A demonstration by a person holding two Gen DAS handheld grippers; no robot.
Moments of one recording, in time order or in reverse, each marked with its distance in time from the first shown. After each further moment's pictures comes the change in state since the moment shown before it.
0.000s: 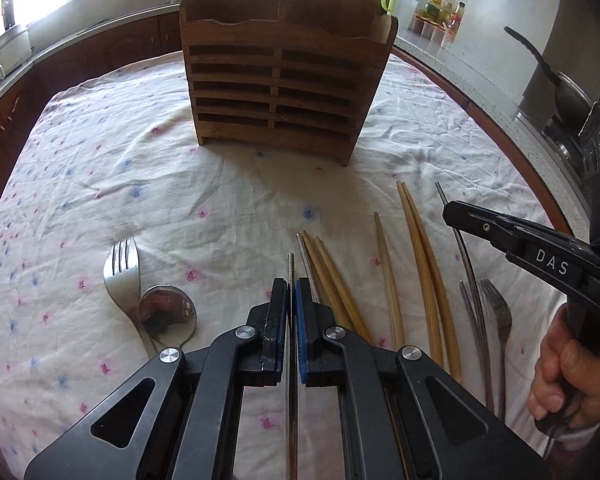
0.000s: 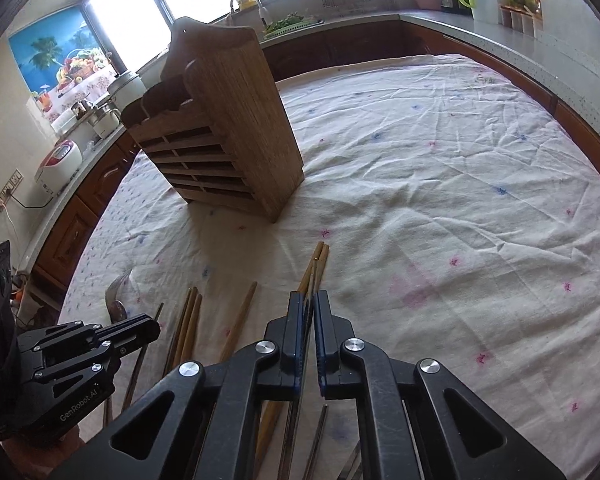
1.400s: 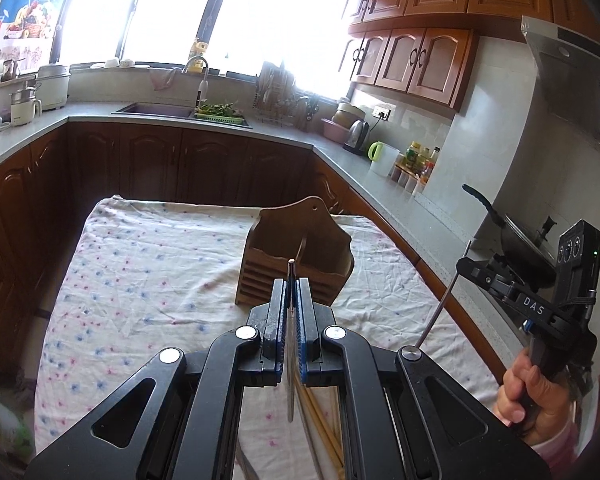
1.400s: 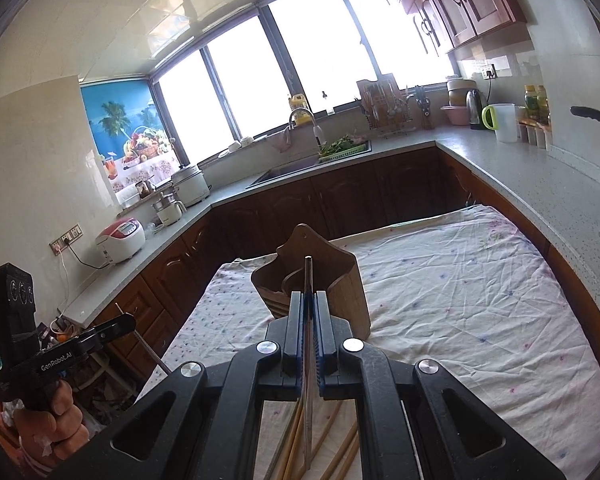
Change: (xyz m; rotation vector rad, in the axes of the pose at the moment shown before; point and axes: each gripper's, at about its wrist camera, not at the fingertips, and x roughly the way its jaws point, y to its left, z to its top) left arm -0.180 0.043 0.035 -0.129 -0.450 -0.100; right arm -0.143 0.047 0.052 -0.069 -0.398 0.137
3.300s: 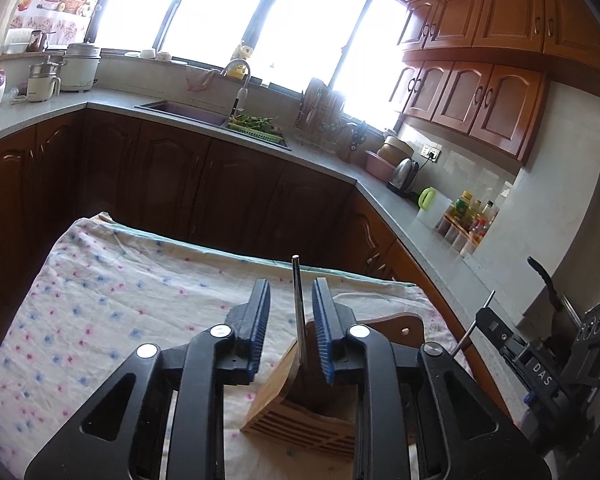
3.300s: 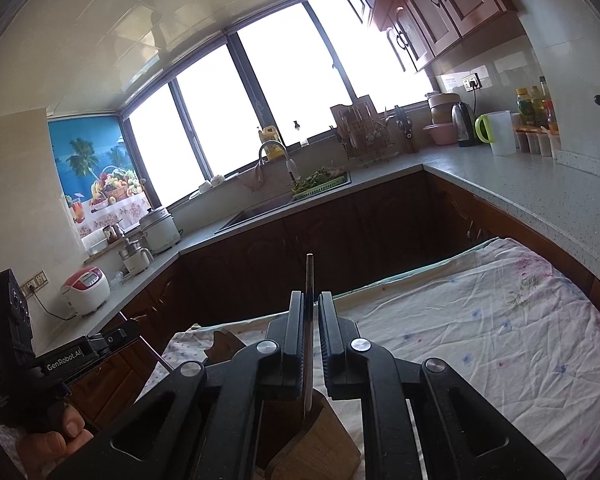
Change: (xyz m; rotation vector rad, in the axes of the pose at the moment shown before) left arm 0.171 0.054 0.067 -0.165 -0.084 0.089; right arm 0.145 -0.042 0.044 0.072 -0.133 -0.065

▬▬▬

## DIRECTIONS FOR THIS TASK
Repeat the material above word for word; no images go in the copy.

## PROBLEM SOLUTION
A demonstration by a person holding two Gen DAS handheld grippers; no robot.
Moments of one recording, in time order or in reverse, each marked with its distance in time from the first shown. After each further moment's pictures comes the change in state since the moment shown before it.
0.000s: 
0.000s: 
1.400s: 
1.400s: 
Change: (xyz m; rotation vector rad, in the axes of the pose at the moment shown before; point and axes: each gripper's, at about its wrist camera, not at the fingertips, and x roughly the way its jaws point, y to its left, z to its top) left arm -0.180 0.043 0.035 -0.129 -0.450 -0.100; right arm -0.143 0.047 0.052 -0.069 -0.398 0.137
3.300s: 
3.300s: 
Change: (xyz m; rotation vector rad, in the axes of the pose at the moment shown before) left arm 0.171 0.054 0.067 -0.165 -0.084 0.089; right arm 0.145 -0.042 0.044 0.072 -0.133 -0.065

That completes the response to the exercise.